> [Work to be completed] Copy exactly, and copy only, the lines from the one bearing "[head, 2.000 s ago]" through the final line of the records.

> [Source information]
──────────

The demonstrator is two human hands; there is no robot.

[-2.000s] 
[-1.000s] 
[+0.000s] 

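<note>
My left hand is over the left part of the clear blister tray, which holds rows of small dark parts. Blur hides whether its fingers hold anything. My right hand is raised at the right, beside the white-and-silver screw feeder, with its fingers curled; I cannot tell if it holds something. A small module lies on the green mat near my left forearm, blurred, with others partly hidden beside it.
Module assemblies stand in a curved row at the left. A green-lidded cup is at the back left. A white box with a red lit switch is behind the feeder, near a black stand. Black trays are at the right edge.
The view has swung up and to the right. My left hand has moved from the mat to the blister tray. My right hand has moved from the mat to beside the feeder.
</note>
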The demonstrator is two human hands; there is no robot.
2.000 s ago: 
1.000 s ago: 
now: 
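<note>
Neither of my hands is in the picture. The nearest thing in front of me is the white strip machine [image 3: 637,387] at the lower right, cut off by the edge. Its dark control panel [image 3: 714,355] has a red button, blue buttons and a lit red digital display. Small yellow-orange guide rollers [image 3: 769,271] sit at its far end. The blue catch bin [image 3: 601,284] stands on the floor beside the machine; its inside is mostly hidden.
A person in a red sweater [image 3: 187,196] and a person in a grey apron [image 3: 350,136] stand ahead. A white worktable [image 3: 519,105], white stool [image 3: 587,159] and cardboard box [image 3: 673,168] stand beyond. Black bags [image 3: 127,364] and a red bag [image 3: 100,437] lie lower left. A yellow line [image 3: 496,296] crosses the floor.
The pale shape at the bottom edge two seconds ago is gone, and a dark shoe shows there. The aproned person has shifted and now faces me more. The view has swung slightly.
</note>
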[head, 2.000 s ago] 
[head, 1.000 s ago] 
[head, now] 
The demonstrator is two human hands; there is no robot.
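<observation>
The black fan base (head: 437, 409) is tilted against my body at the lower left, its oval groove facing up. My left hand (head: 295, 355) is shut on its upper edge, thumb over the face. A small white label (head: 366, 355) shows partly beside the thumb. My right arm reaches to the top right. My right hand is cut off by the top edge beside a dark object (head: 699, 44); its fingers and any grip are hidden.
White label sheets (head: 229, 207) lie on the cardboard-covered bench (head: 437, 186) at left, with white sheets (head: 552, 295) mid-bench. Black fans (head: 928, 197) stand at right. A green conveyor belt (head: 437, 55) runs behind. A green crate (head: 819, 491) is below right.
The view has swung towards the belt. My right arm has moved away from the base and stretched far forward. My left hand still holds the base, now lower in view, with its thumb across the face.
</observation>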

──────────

> [Output of the task]
[head, 2.000 s ago] 
[head, 1.000 s ago] 
[head, now] 
The demonstrator is two human hands; there is no robot.
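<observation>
The black fan base (head: 437, 409) is tilted against my body at the lower left, its oval groove facing up. My left hand (head: 295, 355) is shut on its upper edge, thumb over the face. A small white label (head: 366, 355) shows partly beside the thumb. My right arm reaches to the top right. My right hand is cut off by the top edge beside a dark object (head: 699, 44); its fingers and any grip are hidden.
White label sheets (head: 229, 207) lie on the cardboard-covered bench (head: 437, 186) at left, with white sheets (head: 552, 295) mid-bench. Black fans (head: 928, 197) stand at right. A green conveyor belt (head: 437, 55) runs behind. A green crate (head: 819, 491) is below right.
The view has swung towards the belt. My right arm has moved away from the base and stretched far forward. My left hand still holds the base, now lower in view, with its thumb across the face.
</observation>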

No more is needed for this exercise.